Collared

I hear the smile in her voice, but I don’t understand it. Why is she smiling? What’s there to smile about? So I don’t have any vitamin deficiencies—I have plenty of others that can’t be fixed by pills and sunshine.

“He took care of me. Made sure I had vitamins. Access to a treadmill and some weights. I had to eat healthy, no sugar. He even brought home antibiotics the one time my neck managed to get too infected. I didn’t survive ten years because he neglected me.” When I swallow, I feel the gauze wound around my neck. It’s not too tight, but it feels strange. Foreign. I’m used to something heavy and cold circling my neck, not something light and gentle. It makes me uncomfortable.

“Did he abuse you, Jade?”

Her question hits me hard. So hard I need to shake my head to clear it before I can answer. I’d known this question would come. I spent enough time fantasizing about being rescued that I’d run through what my life would be like after being found. Questions. Morbid curiosity. Everyone telling me they wished me the best but secretly believing I didn’t stand a chance. No one able to look at me without seeing me as a victim. No one able to not wonder what Earl Rae had done to me.

“Are you asking if he raped me?” I don’t flinch. I just blink at the ceiling and wait.

“I’m asking if he abused you.”

“If he raped me.”

Dr. Argent is quiet for a minute. I’m not making this easy on her, but she isn’t making this easy on me either. “There are more abuses than rape, Jade.”

I don’t need her to tell me that. Actually, it upsets me, pisses me off that this person who’s studied books is telling me how abuse works.

“The answer is no. He never touched me like that.” I swallow because my throat is on fire. From the drugs and now the emotions clawing at it. “I was his daughter. He never raped me. I’m fine . . . so you can move on to another patient who needs you.”

I’m Sara, your daughter. I missed you, Dad. I’m so glad you found me. I love you. Those phrases have been so programmed into me I’m not sure I’ll ever be able to forget them. In a way, they’re the words that freed me. Once I finally gave in to playing the role of his daughter, I was allowed out of the closet. I moved from the dark to the light. I went from being a prisoner to a priceless family member.

“He didn’t rape you, but he did kidnap you, held you against your will for ten years, and kept you chained up.” Dr. Argent lets that hang in the air. She isn’t waiting for me to respond; she just wants to make sure that gets good and embedded in my head. Since clearly my head wasn’t messed up enough. “This isn’t something a person can just get over, Jade. It’s not something they can just be ‘fine’ from a day later.”

I wish the drugs would carry me back under again, but my adrenaline’s probably burning through them too quickly. I want to fall asleep and wake up to find that I’m all ready to move on and my scars have faded away.

“Well, I can.” My voice breaks, and I look at the cup of water. I wet my lips again. “I just want to forget it all. I can’t do that if you keep asking me questions, okay?” My fingers tremble. I ignore them. “I just want to forget the past ten years of my life.”

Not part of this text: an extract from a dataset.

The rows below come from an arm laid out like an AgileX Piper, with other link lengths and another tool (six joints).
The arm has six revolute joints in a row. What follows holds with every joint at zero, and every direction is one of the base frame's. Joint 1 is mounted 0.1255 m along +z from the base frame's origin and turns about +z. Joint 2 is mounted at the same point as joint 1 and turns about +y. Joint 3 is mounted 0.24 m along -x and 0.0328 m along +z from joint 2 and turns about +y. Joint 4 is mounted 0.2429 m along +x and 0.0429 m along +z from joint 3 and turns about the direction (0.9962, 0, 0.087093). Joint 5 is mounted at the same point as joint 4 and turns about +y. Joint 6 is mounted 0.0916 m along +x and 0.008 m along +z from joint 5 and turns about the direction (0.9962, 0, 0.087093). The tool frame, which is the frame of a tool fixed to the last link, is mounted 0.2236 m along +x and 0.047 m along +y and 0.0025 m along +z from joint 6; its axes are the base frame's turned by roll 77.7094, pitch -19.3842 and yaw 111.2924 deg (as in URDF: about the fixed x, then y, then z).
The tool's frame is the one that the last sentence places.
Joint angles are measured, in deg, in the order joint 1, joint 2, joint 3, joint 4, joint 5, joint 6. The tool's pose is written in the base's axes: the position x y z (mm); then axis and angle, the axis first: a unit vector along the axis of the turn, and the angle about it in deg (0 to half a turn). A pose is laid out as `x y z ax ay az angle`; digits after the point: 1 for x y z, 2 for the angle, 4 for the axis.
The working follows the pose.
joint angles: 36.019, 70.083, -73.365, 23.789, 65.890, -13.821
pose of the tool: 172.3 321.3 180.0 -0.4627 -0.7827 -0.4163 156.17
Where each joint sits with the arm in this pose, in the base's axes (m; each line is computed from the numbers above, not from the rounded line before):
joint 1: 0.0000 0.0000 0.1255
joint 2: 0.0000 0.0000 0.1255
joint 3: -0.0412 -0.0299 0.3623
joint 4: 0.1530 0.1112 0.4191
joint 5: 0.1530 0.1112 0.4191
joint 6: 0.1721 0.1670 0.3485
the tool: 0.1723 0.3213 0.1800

“You know that isn’t possible.” Her harsh words are spoken softly.

“I know I can try.” I shift in the bed, but my body feels limp. Kind of the way it felt for a couple of days after he drugged me the night he took me. “Is he dead?”

My voice is so quiet I’m surprised she hears me.

“Earl Rae Jackson?” She just barely nods. “Yes, he’s dead. He shot himself.”

Something squeezes at my heart, and when I swallow this time, I can’t. Something’s stuck in my throat. “What are they going to do with his body?”

“I don’t know, but I can find out if you’d like.” Dr. Argent uncrosses her legs and crosses them the other direction.

“Will they have a funeral?”

“I’m not sure. Would you like me to ask?”

I shake my head, and it’s only then that I realize I’ve started to cry. They’re silent tears, but they come one right after the other, feeling as though they’re carving canyons down my temples. “No, I don’t care what happens to him.”

I want to wipe the tears away so I can pretend they’d never been there. I want to swipe them away so she can’t see them. I want to stop crying altogether because I learned a long time ago that tears do nothing but make a person feel worse.

Dr. Argent’s quiet for a second. Then she clears her throat. “You know, it’s very common for victims in your situation to form some sort of attachment to their captors.”

I close my eyes, but really, I want to cover my ears. I don’t want to hear any of this.

“It can happen in a matter of days, and with you being under his control for a decade—the only person you had contact with—it would be very normal for you to feel some kind of bond with him.”

The tears don’t stop. They come faster. “He took my whole life away. I hate him.”

Dr. Argent scoots the chair a little closer. “You’re crying.”

I laugh a few notes. They don’t sound like most laughs though. “In case you missed it, it’s been a rough decade for me.”